Indian Oak had sailed from Calcutta on 28 November, with 200 males, five women, and a male child. All were classified as labourers. Of the six men who died, three died in the water. Ten jumped overboard on 3 June, of whom nine were saved; one was believed to have gone under the stern of the ship. On the late evening of 7 June, one man jumped overboard and swam away from the ship, which was near Saugor, but because of the flood tide some 16 miles from the nearest reachable shore; on the advice of the pilot, Rayne was unwilling to risk a boat crew to attempt to save him. On 9 June, one coolie was discovered missing; he had told his wife he was going up on deck and it was believed that he had fallen overboard. (Note: He had a wife and two sons aboard. It was believed that he had gone on deck to "ease himself" and the first that Rayne knew of the matter was when the wife came on the quarterdeck and reported him missing. The weather at the time was severe. In all, Rayne transported some 800 collies over several voyages.)

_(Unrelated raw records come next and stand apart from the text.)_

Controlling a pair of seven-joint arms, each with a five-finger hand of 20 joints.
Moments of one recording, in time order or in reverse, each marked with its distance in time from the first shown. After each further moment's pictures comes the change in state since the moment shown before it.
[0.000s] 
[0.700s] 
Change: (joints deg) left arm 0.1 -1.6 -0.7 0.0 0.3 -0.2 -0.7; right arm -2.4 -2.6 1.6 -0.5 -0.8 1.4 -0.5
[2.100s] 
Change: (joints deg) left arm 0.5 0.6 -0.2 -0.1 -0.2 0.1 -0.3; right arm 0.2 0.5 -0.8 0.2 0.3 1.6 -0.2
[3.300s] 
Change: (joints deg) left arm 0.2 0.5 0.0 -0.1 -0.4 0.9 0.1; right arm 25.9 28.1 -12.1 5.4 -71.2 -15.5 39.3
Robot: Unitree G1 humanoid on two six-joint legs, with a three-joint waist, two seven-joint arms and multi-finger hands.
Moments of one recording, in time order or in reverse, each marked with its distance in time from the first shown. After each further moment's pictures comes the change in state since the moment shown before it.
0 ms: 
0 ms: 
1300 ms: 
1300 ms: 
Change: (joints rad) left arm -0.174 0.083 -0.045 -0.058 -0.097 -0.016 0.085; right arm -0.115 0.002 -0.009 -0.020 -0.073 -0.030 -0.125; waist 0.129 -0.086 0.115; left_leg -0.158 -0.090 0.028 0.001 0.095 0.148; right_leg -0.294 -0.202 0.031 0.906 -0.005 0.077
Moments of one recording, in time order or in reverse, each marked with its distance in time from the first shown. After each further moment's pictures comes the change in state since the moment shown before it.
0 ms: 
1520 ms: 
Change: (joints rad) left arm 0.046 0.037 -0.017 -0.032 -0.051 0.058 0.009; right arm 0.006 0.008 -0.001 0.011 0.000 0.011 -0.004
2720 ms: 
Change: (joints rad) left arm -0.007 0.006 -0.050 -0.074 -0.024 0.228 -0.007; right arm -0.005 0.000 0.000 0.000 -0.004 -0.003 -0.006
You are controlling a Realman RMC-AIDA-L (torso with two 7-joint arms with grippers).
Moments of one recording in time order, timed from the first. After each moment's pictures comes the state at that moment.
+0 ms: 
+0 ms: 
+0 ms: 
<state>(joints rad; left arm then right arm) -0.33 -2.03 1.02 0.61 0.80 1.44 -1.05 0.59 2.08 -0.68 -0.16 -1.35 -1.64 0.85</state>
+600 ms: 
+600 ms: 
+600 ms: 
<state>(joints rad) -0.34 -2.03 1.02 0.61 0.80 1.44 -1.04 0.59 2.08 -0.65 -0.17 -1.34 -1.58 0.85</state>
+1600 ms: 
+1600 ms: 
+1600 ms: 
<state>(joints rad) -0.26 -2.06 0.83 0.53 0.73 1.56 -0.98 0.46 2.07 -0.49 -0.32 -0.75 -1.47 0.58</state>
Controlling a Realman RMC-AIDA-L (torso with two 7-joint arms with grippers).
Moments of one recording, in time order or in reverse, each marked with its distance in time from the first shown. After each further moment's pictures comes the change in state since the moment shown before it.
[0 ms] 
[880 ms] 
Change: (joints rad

Mutiny: On 10 February 1838, Indian Oak, Rayne, master, had to put back to Mauritius in consequence of a mutiny on board. Thirteen of the crew were tried before a special Court of Admiralty and convicted of cutting and maiming Captain Rayne with intent to murder. The governor, who was president of the board, commuted their death penalty sentences.

Captain Rayne's injuries, were clearly not severe enough to end his career. On 8 May, Indian Oak, Rayne, master, arrived in the Hooghly River from Madras and Port Louis.

A letter from Bombay dated 13 January 1840, reported that the British East India Company (EIC) had chartered a number of vessels to carry coal, provisions, and troops to China in support of the British expedition in the First Opium War. Indian Oak was one of the vessels so chartered. She carried eight officers and 134 men of the Cameronians. She arrived at Penang on 18 April; one man had died of cholera. On 6 May, she sailed for Singapore.

==Fate==
Indian Oak left Chusan on 10 August, after the capture of Chusan. On 14 August, she was wrecked about 10 miles north of Napakiang (Naha) at Great Loochow Island (Okinawa). The Okinawans built a junk for the crew and passengers from Indian Oak that was given the name Loochoo. and arrived on 16 September. Cruizer left soon after with dispatches. Nimrod, and Loochoo, which was carrying the people from Indian Oak, sailed on 28 September and arrived at Chusan on 5 October.